The story goes that in the late 1910's, Arbuckle was America's second-most-popular comedian, bowing only to Charlie Chaplin. When Arbuckle met up with Buster Keaton, he recognized Keaton's comedy strengths and debuted Keaton in his movies as an ever-reliable sidekick.
Yet based on the evidence shown here, Keaton in even secondary roles was someone to keep an eye on, while Arbuckle's appeal has assuredly diminished over the years. Unlike Chaplin or the solo Keaton, Arbuckle has little of a persona to fall back on. One can imagine how Chaplin's Little Tramp or Keaton's Stone Face would react in a given situation. But Arbuckle seems to change his stripes whenever any gag, in or out of character, presents itself. About the only persona that emerges for Fatty is that he's...well, fat.
And the plotlines, concocted mostly by Arbuckle, are just as arbitrary as his character. The short The Bellboy (1918) begins in a hotel and segues strangely to a bank that's being robbed. The Butcher Boy (1917, and Keaton's film debut) begins in a grocery store and switches to a girls' boarding school.
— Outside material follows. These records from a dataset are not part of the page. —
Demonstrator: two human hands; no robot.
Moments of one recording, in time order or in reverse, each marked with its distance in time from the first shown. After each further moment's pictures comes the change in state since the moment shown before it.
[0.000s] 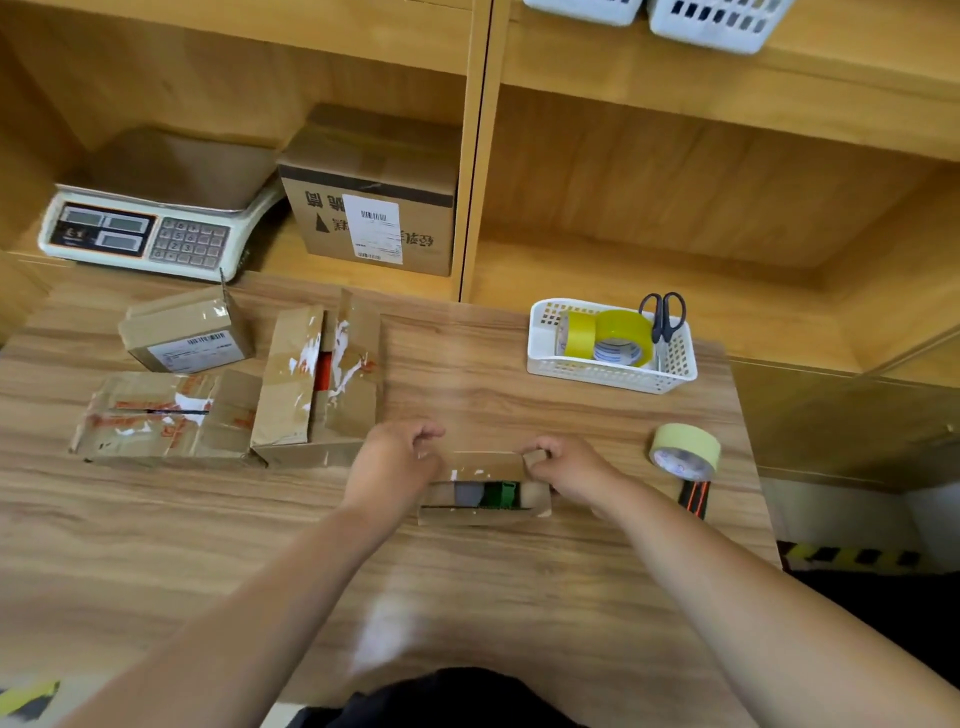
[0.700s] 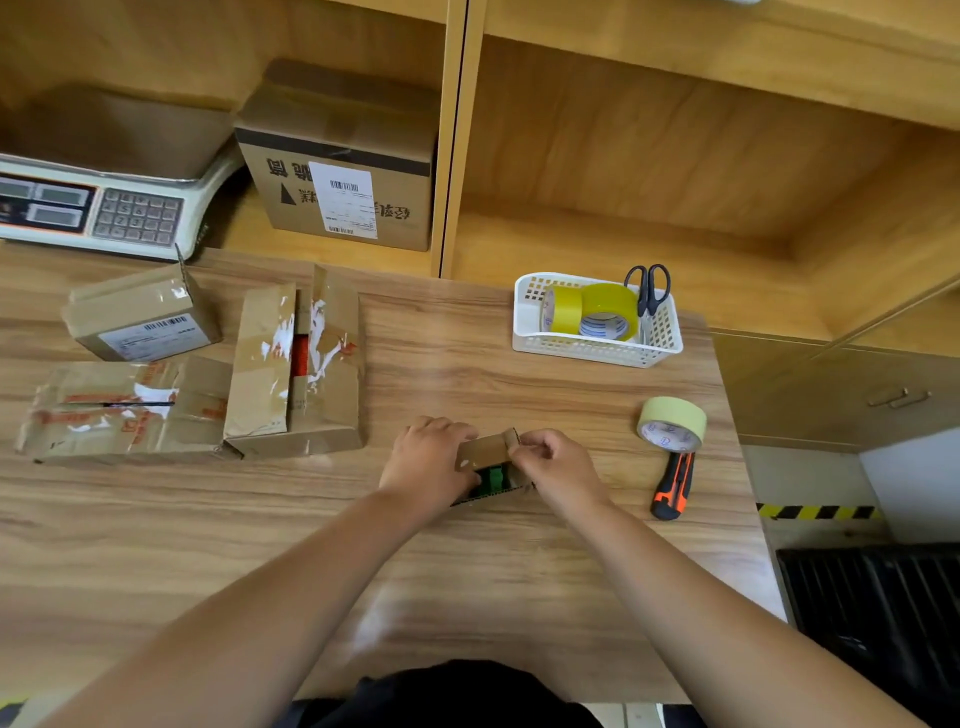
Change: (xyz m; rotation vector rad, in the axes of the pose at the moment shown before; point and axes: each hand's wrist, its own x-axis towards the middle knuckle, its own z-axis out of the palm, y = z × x) left_hand 0.017 -0.009 0.049 0.416 -0.194 0.275; right_hand -0.021 0.015 0.035 0.202 0.300 0.023
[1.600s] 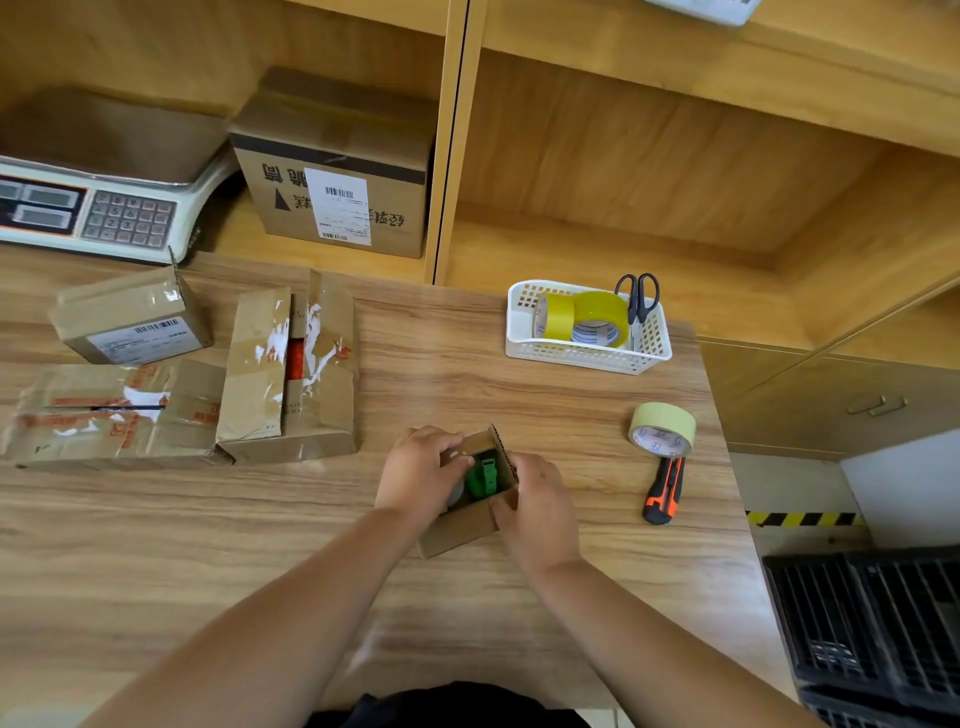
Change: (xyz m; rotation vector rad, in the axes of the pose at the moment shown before) left_hand -0.002 -0.008 0.019 -0.368 0.175 -0.138; right_hand -0.031 0.023 0.034 -0.482 0.250 -0.444
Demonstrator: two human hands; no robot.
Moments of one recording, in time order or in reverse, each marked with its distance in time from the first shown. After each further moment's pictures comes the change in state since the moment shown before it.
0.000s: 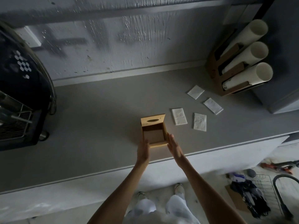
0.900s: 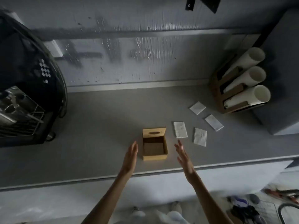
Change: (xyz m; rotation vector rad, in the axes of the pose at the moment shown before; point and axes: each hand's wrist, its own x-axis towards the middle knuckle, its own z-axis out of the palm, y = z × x) left_hand 0.001 -0.004 -0.059 -0.077 -0.100 0.099; right_hand -0.044 -0.030 -0.037 -0.058 -0.065 -0.213
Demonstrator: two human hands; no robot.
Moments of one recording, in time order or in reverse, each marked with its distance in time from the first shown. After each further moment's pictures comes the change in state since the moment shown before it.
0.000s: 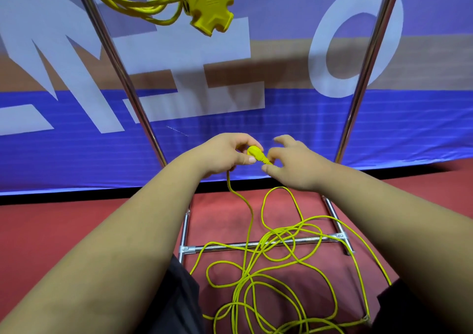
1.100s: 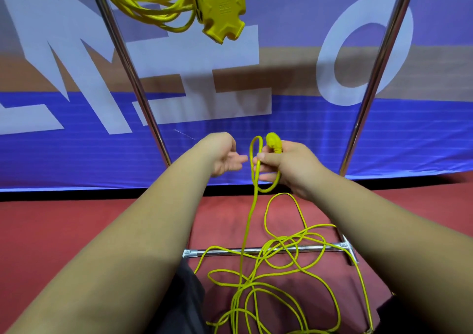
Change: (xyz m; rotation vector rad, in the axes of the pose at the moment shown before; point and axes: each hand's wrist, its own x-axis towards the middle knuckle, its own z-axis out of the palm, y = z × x) left_hand 0.020 0.000 -0.006 -0.718 0.331 -0.567; right_hand 0.013 -0.028 0.011 1.235 0.066 0.139
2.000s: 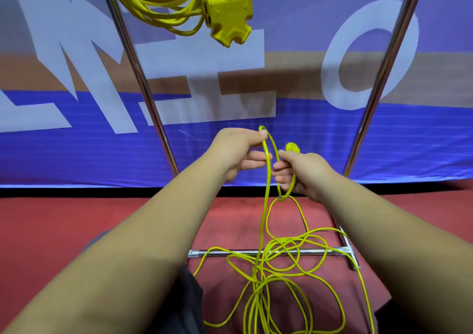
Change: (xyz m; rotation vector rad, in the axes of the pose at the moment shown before) left_hand -0.046 -0.001 0.020 -0.036 -0.132 0.332; right_hand 0.009 0.007 -0.020 -0.098 0.189 0.259
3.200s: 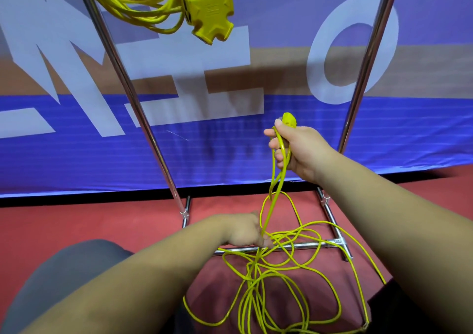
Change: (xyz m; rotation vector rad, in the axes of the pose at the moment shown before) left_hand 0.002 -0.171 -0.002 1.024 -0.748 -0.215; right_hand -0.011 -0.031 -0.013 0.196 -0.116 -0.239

But unlike Arbuckle, who all but winks at the audience in an attempt to win their love, Keaton plays straight no matter the situation and scores points all around. Out West (1918) presents Keaton as a barroom gunslinger, and just by force of personality, he makes you believe it. And heaven knows, nobody could take a fall or elaborate a simple gag better than Buster.